Items from a dataset:
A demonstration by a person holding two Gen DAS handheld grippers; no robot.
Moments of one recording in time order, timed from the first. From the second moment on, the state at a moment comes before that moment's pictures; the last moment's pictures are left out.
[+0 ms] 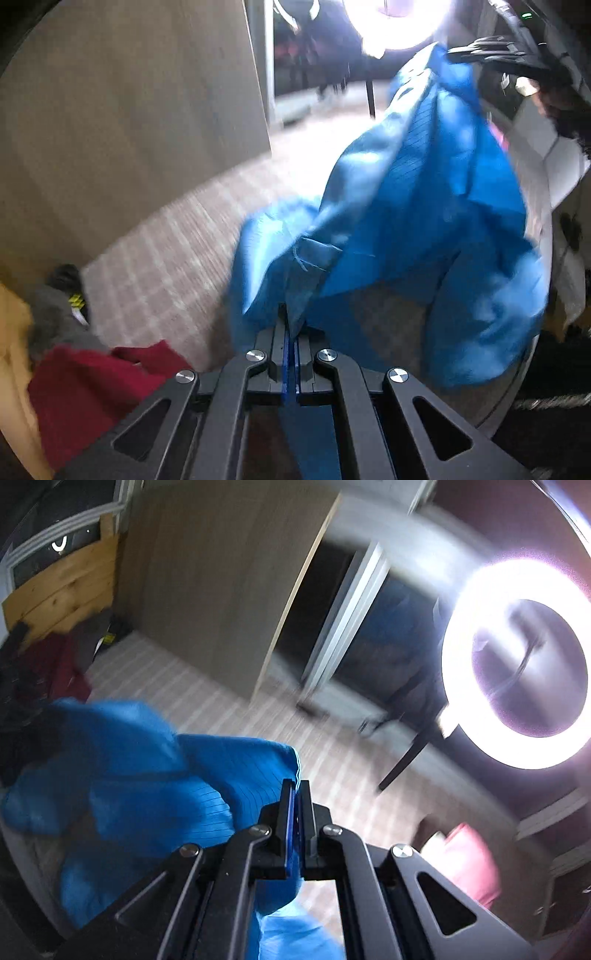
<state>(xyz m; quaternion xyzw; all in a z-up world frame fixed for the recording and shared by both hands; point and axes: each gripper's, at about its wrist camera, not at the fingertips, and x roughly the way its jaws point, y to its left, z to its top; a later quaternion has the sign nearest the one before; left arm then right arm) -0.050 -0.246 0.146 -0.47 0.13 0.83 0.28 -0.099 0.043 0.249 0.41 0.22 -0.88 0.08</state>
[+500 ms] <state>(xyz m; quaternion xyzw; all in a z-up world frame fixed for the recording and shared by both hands) 0.062 0.007 0.143 -0.41 0.08 0.83 0.37 -0.098 0.110 0.315 0.32 0.25 -0.91 0.12</state>
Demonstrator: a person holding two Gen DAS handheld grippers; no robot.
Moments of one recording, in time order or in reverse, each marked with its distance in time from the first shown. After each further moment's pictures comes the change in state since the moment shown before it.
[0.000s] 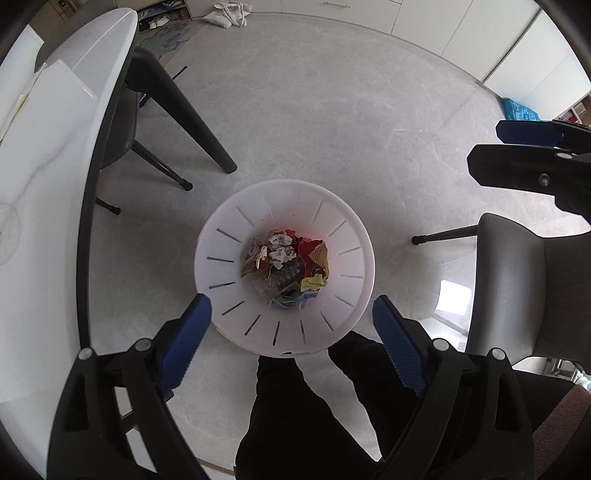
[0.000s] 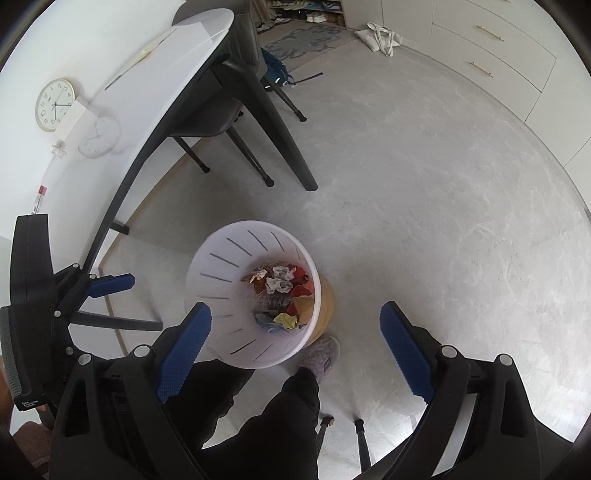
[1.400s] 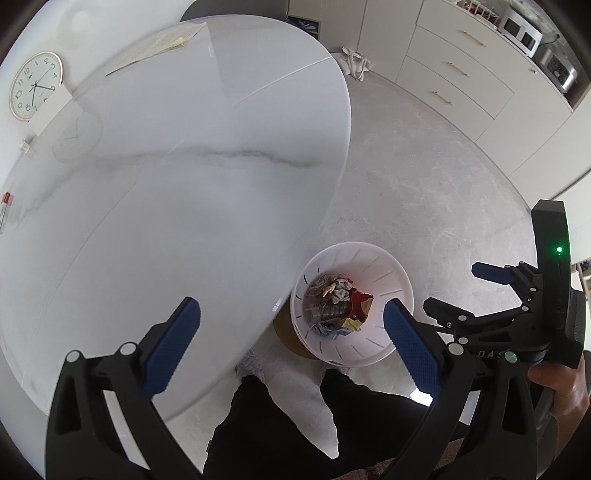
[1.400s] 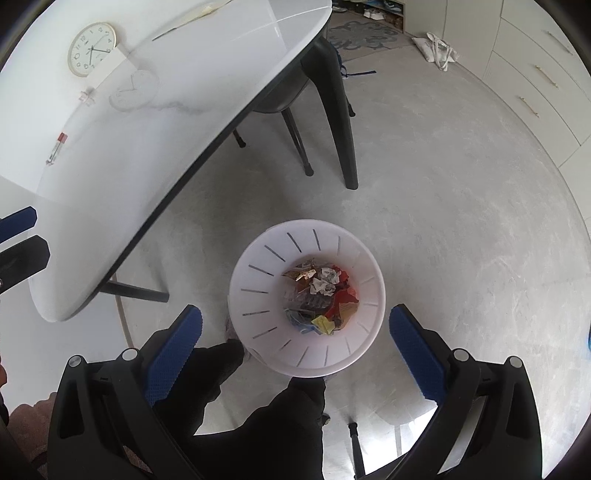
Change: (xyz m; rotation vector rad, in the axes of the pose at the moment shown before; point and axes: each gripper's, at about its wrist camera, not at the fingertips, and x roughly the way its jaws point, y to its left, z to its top) left arm -0.129 0.134 -0.056 -0.429 -0.185 0.077; right arm 0.023 0.117 0.019 -0.180 0.060 0.004
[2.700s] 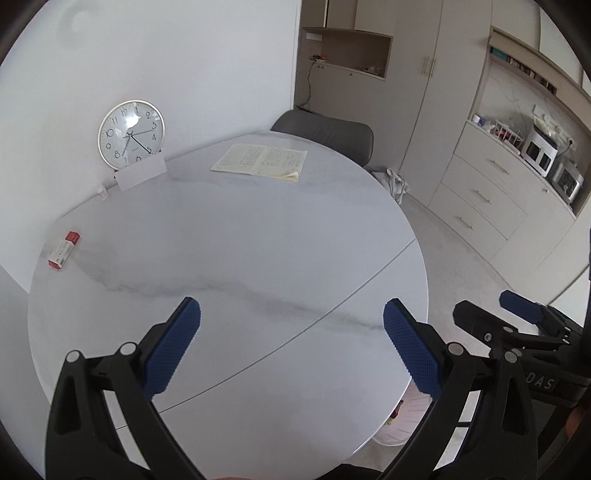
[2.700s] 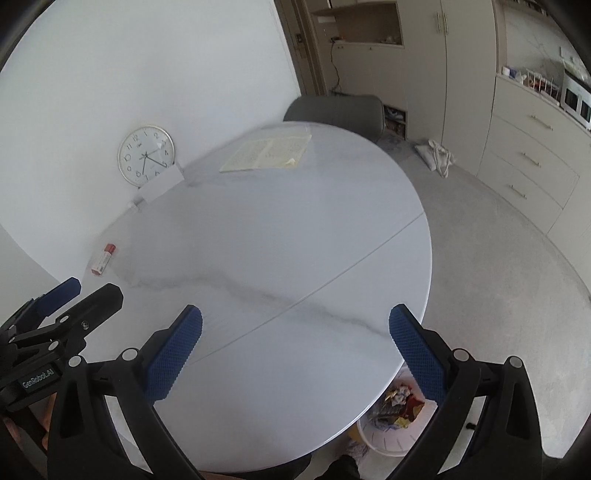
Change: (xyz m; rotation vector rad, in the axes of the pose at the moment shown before) left arm -0.198 0.212 0.079 -0.197 -0.407 0.066; right arm -0.185 0.238 0.141 0.021 -0.434 -0.010
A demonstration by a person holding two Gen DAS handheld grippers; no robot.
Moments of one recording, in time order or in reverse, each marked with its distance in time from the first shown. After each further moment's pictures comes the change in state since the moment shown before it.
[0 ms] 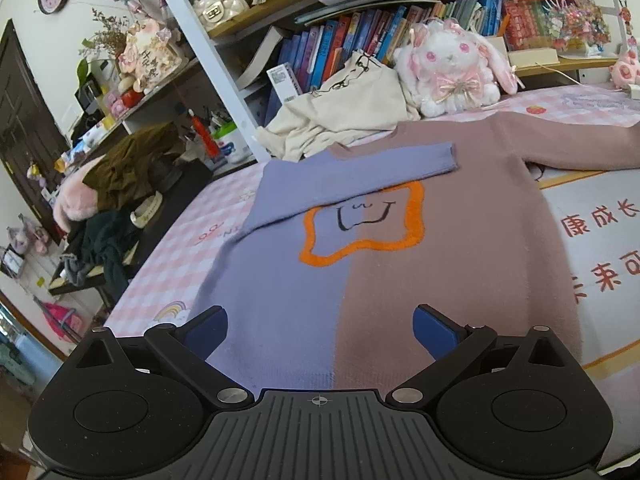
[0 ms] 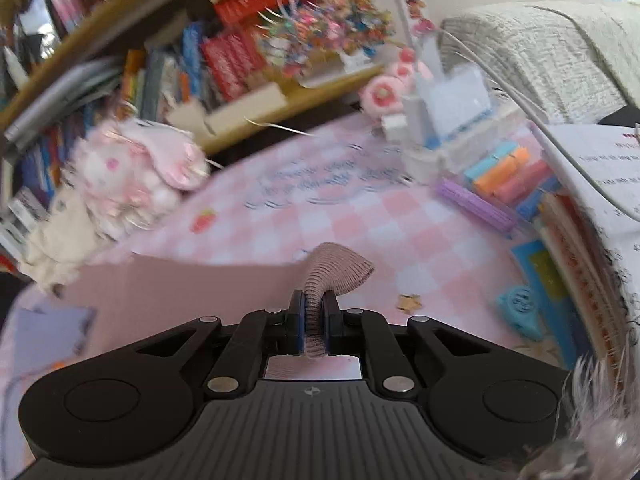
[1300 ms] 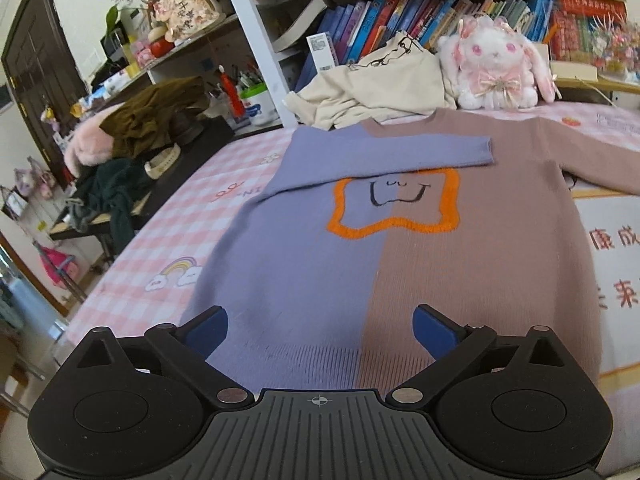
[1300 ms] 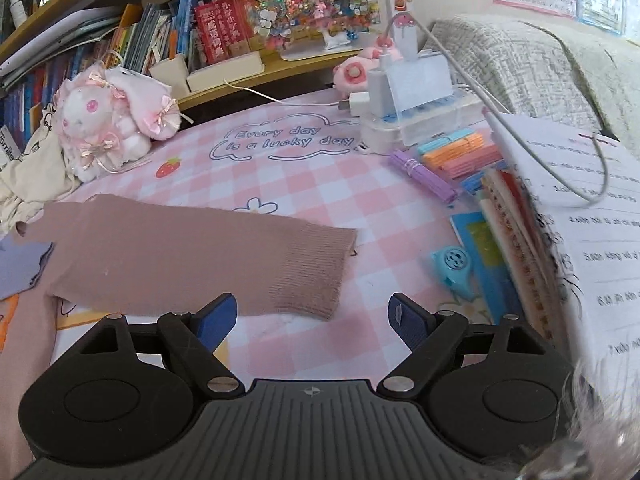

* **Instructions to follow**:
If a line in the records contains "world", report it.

* **Result of the task**:
<state>(xyz m; quaternion xyzw; all in a z-up world frame fixed for the recording and shared by both hands; point and axes: each gripper's, at about its wrist camera, not at the fingertips, and x roughly the way its jaws point, y to its left, z to its top; a later quaternion has the sign nearest the one before; left arm then right arm) -0.050 -0.246 0.146 -0.47 0.13 0.83 0.28 -0.099 0.043 0.249 0.41 0.22 -0.88 0.08</state>
[+500 ms] <state>(xyz m; quaternion xyzw; all in a z-up world frame fixed for the recording and shared by both hands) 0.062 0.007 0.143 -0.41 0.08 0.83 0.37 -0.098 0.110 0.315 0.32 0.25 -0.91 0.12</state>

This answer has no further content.